Go through the lines below and copy each one that holds the string "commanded".

(Records contained in a dataset)
____

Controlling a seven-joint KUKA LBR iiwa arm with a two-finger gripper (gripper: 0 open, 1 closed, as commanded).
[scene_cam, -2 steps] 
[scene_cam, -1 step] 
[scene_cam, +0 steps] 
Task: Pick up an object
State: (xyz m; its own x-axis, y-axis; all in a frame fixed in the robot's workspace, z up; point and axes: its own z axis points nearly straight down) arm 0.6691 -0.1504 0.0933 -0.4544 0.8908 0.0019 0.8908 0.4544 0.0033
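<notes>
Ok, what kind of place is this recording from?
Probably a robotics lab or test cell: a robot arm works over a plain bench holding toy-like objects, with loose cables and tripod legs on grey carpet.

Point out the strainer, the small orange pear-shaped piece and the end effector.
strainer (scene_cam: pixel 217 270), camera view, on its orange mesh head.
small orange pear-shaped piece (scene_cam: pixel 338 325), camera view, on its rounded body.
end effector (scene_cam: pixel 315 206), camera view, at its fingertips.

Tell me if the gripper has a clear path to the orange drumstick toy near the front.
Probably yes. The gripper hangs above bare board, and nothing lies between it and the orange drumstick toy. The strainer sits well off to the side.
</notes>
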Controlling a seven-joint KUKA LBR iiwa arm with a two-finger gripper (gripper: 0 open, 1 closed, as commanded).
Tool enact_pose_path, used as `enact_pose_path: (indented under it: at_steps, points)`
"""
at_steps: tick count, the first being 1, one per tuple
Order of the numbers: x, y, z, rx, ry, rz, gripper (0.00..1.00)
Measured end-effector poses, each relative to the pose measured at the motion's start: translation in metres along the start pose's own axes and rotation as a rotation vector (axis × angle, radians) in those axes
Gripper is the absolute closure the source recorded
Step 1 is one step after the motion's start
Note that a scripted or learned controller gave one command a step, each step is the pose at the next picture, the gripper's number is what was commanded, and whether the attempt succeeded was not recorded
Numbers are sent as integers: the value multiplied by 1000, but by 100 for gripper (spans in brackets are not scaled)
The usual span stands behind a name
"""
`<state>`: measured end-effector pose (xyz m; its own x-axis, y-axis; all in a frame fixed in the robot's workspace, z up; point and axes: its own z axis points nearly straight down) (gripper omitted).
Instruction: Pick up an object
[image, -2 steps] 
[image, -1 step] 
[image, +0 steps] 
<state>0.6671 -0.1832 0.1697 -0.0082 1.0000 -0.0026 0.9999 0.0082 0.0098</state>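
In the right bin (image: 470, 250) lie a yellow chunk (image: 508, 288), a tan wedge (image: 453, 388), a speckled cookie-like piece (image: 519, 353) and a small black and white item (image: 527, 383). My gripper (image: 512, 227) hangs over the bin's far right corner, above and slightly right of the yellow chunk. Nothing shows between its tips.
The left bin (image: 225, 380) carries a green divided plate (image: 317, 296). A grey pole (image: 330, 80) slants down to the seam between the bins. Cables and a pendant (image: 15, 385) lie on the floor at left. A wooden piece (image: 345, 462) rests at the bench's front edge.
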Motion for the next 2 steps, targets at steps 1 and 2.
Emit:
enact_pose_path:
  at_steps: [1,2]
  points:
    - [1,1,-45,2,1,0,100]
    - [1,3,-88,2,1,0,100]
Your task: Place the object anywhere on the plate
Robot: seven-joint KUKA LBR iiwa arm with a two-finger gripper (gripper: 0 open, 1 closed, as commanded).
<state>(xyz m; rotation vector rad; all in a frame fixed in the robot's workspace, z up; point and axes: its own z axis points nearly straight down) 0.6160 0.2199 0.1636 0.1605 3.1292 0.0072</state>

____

= Answer box =
Controlling a seven-joint KUKA LBR iiwa arm with a two-finger gripper (gripper: 0 open, 1 closed, as commanded).
Controlling a seven-joint KUKA LBR iiwa arm with a two-finger gripper (gripper: 0 open, 1 closed, as commanded).
Note that a scripted or learned controller gave one command a step, each step is the pose at the next picture, the gripper's number is what was commanded, and whether the attempt succeeded was not recorded
Robot: seven-joint KUKA LBR iiwa arm with a two-finger gripper (gripper: 0 open, 1 closed, as commanded).

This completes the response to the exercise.